**RECORD SET:**
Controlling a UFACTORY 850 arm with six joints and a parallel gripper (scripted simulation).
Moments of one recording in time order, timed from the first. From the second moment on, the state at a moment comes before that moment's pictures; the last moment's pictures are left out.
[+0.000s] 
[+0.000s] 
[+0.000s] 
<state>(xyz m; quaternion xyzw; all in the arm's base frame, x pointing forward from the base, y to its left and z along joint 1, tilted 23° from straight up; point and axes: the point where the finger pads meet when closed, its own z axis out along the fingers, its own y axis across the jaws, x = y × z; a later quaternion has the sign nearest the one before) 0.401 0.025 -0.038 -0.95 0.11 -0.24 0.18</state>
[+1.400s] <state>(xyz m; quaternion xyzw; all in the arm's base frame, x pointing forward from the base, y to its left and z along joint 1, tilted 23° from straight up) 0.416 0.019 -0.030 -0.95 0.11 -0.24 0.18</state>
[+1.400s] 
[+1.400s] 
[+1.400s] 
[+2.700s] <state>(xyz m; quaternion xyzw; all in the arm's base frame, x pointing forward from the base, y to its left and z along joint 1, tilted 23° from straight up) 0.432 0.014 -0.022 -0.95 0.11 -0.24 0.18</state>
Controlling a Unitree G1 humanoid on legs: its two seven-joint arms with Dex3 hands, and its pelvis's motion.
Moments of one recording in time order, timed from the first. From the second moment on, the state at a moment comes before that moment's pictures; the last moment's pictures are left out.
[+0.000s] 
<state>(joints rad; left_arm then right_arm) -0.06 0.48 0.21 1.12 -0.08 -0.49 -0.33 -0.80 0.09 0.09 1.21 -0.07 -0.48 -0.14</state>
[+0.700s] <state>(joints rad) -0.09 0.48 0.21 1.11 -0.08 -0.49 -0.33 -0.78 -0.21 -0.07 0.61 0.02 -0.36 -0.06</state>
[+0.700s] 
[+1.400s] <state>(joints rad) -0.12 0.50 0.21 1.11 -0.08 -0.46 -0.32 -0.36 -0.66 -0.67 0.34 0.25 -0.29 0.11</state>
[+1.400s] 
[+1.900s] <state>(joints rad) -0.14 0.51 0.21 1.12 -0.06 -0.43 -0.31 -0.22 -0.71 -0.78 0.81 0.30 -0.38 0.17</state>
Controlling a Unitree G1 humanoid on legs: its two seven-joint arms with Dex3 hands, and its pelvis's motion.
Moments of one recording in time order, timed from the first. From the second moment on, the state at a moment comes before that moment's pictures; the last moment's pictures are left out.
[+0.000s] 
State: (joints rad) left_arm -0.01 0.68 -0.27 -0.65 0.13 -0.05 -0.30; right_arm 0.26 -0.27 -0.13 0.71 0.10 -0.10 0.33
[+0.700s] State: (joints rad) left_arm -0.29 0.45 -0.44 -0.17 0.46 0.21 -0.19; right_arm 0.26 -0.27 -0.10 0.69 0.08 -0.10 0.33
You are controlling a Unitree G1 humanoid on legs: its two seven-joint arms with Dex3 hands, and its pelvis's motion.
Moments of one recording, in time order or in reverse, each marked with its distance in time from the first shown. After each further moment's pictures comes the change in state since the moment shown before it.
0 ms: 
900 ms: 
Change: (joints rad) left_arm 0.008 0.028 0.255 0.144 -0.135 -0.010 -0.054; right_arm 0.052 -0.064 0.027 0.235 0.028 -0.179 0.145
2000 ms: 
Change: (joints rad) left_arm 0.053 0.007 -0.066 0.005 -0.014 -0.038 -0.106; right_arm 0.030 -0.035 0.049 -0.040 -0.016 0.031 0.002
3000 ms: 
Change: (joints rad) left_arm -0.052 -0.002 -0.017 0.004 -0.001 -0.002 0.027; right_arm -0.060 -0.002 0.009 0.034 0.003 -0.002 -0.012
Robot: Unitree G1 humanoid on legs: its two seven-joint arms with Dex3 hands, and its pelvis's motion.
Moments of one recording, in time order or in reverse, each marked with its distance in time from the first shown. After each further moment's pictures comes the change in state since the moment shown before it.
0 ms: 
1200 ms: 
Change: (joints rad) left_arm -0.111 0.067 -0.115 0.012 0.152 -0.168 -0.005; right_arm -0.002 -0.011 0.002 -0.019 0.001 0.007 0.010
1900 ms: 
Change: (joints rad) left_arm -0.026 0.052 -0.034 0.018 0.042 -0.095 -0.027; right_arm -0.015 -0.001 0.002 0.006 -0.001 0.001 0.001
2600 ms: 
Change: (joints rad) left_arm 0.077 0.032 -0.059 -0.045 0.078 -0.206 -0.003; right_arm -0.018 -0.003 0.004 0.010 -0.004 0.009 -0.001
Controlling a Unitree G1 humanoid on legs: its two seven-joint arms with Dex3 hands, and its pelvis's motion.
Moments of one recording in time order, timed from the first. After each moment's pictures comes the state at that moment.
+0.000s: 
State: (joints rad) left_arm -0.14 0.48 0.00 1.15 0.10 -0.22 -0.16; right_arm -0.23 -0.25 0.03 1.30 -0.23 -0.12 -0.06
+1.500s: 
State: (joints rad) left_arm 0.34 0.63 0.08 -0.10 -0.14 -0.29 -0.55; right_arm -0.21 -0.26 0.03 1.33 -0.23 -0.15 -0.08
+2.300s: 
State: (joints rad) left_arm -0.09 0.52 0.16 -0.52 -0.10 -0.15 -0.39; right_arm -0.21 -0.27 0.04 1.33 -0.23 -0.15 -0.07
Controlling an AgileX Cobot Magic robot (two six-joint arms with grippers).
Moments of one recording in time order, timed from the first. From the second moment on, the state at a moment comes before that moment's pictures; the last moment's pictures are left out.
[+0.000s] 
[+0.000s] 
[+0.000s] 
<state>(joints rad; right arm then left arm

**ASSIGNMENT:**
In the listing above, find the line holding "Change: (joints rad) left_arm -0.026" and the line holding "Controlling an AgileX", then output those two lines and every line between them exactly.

**ANSWER TO THIS PROBLEM:**
Change: (joints rad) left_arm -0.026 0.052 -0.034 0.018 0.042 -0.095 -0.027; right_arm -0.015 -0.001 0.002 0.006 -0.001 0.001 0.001
2600 ms: 
Change: (joints rad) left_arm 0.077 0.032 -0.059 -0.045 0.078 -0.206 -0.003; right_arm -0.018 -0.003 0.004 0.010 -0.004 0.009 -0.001
Controlling a Unitree G1 humanoid on legs: its two seven-joint arms with Dex3 hands, and its pelvis's motion.
Moments of one recording in time order, timed from the first. After each moment's pictures comes the state at that moment.
+0.000s: 
State: (joints rad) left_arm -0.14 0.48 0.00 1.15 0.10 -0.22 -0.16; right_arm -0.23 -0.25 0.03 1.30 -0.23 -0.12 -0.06
+1.500s: 
State: (joints rad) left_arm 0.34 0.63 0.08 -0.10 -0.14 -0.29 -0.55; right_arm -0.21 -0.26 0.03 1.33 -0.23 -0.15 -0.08
+2.300s: 
State: (joints rad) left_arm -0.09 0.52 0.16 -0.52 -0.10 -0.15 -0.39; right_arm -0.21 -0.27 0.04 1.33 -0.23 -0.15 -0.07
Controlling an AgileX Cobot Magic robot (two six-joint arms with grippers).

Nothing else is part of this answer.